Saturday evening begins the ninth day of the fifth month in the Jewish calendar, which is “Tisha B’Av, the Fast of the Ninth of Av, is a day of mourning to commemorate the many tragedies that have befallen the Jewish people, many of which have occurred on the ninth of Av,” according to Judaism 101.
“Tisha B’Av primarily commemorates the destruction of the first and second Temples, both of which were destroyed on the ninth of Av (the first by the Babylonians in 586 B.C.E.; the second by the Romans in 70 C.E.).
“Although this holiday is primarily meant to commemorate the destruction of the Temple, it is appropriate to consider on this day the many other tragedies of the Jewish people, many of which occurred on this day, most notably the expulsion of the Jews from Spain in 1492 and from England in 1290.” —Judaism 101
There is another tradgedy that concerns the ninth of Av. “The year is 1313 BCE. The Israelites are in the desert, recently having experienced the miraculous Exodus, and are now poised to enter the Promised Land.

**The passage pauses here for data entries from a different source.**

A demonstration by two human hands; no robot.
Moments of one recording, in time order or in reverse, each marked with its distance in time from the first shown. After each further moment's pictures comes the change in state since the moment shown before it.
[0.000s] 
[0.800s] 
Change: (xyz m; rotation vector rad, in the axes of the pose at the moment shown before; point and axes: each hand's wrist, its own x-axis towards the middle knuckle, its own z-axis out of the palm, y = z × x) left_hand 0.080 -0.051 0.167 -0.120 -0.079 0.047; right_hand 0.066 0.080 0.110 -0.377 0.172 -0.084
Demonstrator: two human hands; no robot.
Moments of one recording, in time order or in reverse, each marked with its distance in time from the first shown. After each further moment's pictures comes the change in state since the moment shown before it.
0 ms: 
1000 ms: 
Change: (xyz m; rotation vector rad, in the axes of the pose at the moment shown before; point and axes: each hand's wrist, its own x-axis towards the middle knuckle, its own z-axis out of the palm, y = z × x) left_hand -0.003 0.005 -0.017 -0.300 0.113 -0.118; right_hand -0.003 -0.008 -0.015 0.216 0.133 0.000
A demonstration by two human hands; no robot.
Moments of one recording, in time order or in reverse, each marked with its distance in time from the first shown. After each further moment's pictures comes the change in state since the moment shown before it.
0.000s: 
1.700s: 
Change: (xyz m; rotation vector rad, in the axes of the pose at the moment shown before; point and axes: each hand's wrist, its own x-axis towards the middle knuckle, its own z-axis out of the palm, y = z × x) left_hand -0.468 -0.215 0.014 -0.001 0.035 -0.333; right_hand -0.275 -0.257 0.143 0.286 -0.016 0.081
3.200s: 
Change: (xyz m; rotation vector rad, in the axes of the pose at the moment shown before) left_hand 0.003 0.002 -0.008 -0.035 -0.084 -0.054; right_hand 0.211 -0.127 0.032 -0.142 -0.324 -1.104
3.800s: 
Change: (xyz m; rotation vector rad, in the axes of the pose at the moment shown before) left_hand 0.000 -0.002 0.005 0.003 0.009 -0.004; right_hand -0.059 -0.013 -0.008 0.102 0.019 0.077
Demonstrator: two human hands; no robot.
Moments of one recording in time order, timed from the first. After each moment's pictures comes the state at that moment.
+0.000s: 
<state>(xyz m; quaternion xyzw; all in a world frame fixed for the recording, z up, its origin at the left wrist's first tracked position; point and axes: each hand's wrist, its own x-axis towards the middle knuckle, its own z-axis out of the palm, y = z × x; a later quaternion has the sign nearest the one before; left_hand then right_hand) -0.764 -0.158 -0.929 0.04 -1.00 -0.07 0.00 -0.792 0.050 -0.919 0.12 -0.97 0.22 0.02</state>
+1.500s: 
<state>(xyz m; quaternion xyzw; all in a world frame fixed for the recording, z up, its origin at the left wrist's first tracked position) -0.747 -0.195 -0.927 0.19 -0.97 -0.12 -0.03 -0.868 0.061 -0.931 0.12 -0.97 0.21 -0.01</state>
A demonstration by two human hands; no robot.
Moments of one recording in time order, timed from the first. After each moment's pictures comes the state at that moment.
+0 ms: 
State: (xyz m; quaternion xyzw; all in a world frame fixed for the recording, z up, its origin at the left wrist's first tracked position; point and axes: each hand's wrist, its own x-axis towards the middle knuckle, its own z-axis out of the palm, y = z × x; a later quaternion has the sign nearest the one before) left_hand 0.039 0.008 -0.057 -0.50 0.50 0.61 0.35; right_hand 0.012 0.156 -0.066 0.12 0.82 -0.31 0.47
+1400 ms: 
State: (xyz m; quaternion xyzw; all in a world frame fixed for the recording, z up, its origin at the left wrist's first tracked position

But first they dispatch a reconnaissance mission to assist in formulating a prudent battle strategy. The spies return on the eighth day of Avand report that the land is unconquerable. That night, the 9th of Av, the people cry. They insist that they’d rather go back to Egypt than be slaughtered by the Canaanites. G‑d is highly displeased by this public demonstration of distrust in His power, and consequently that generation of Israelites never enters the Holy Land. Only their children have that privilege, after wandering in the desert for another 38 years. — Chabad.org
Those things happened a long time ago. More recently,”World War II and the Holocaust, historians conclude, was actually the long drawn-out conclusion of World War I that began in 1914. And yes, amazingly enough, Germany declared war on Russia, effectively catapulting the First World War into motion, on the 9th of Av, Tisha b’Av.” — Chabad.org
So, how long must we remember things of the past? As long as it takes that they are not repeated.
Chabad.org put it this way: “What do you make of all this? Jews see this as another confirmation of the deeply held conviction that history isn’t haphazard; events—even terrible ones—are part of a Divine plan and have spiritual meaning. The message of time is that everything has a rational purpose, even though we don’t understand it.”